第465章 种红薯?(1/2)

“哦?”他眸光一敛,声线沉了几分,“莫非旁人使绊子,在暗处掐著你的喉咙?”

“没有!”她急急否认,耳根霎时烧得透红,“只是……只是皇上久不来瞧臣妾,臣妾夜里数著更漏想您,饭食都淡了味儿……”

他喉头一动,笑意浮上眼角:“原来如此。那今儿,朕就替爱妃把这相思债,一笔勾销。”

“皇上,天光还亮著呢……”她飞快瞥了眼地上跪伏的人影,眼波里浮起一丝怯怯的哀求。

“你呀,心软得像团棉花。”他读懂那点意思,轻咳一声,“都起来吧。”

话落,牵起她微凉的手,径直迈过门槛,背影利落,再没回头。

眾人刚撑著膝盖起身,彼此交换一眼,面面无言——进,怕撞破春色丟了脑袋;退,又恐失职受罚。

正僵持著,屋內忽地飘出一声清脆娇笑,似银铃坠玉盘。

几人浑身一凛,互不吭声,齐刷刷垂首退至廊下,屏息静立,连衣角都不敢掀动半分。

沈凡刚踏进內室,反手带上门扇,旋即长臂一收,將她纤腰牢牢揽入怀中。

她猝不及防,惊得轻呼出声,隨即粉颊飞霞,嗔道:“门还敞著呢!”

“敞著才好——谁敢抬头,眼皮就別想要了。”他低笑著凑近。

“皇上专挑臣妾脸皮薄的时候欺负人!”她咬著唇,声音软得像化开的蜜。

“朕哪回欺负你了?”他指尖灵巧滑向她腋下,笑意促狭。

“咯咯……”

“皇上!手、手快拿开……臣妾受不住……”

她笑得身子发软,笑声越脆,他越不肯鬆劲,直到她整个人瘫在他臂弯里,气喘微微,鬢髮微乱,他才撤手,顺势搂紧她腰肢,朝门外扬了扬下巴:“瞧,人都散乾净了。
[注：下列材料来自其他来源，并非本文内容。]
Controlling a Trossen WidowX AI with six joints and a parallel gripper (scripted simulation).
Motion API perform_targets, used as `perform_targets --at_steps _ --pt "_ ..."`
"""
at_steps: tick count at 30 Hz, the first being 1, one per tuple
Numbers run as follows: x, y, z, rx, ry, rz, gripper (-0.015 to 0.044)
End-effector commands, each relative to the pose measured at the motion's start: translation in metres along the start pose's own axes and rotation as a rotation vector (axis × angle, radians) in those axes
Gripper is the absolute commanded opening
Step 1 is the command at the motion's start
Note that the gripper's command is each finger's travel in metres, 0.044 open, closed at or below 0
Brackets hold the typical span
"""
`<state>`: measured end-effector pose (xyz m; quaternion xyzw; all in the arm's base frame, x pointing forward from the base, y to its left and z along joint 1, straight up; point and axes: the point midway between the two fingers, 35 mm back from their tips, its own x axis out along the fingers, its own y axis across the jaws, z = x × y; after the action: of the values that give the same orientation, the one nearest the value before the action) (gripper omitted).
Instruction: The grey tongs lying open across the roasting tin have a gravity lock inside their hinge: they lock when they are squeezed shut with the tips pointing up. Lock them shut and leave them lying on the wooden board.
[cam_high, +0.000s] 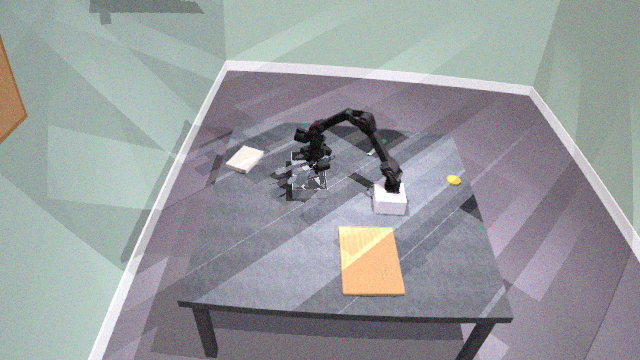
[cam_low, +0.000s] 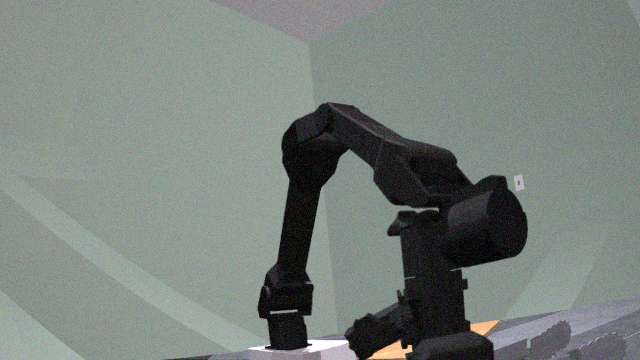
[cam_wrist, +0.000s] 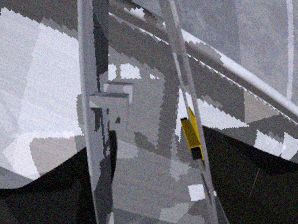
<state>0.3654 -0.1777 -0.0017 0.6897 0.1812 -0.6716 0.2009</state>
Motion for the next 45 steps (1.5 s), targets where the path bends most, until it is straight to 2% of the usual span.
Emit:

”

她偷偷掀眼一瞄,果然庭院空寂,连只雀影都不见,心头大石这才落地。

他携她落座於紫檀太师椅上,俯身贴近她耳畔,气息温热:“告诉朕,这些日子,你是怎么想的?可曾梦里寻过朕?”

“夜夜都梦……”她声如蚊蚋,耳尖红得欲滴血。

细看时,他早已含住她耳垂,舌尖轻舐,酥麻如电。

“梦里……朕与你,又做了什么?”他嗓音压得更低,带著鉤子。

“皇上……”她羞得蜷起脚趾,连脖颈都染上薄緋。

“昨夜,朕也梦见你了。”他信口胡诌,面不改色。

“当真?”她倏然回头,眸子亮得惊人。

他目光灼灼,字字篤定:“自然是真的——梦里你穿的,正是今早那件月白绣兰的寢衣……”

话未说完,手掌已顺著裙摆悄然滑入,熟稔一勾,素白褻裤已褪至膝弯。

沈雯卿胸口剧烈起伏,声音发颤:“陛下,咱们……还是回床上去吧!”

沈凡喉结滚动,呼吸灼热,断然摇头:“就在这儿!”

话音未落,他已伸手揽住她纤细腰肢,掌心一托,便將人稳稳托起……

若此刻有人撞见,定会瞧见——沈雯卿额角沁出细密汗珠,双颊潮红,正骑坐在沈凡膝上,腰肢起伏……

一个时辰后,沈凡將软得像团湿绸的沈雯卿轻轻抱上床榻,顺手理了理衣襟袖口。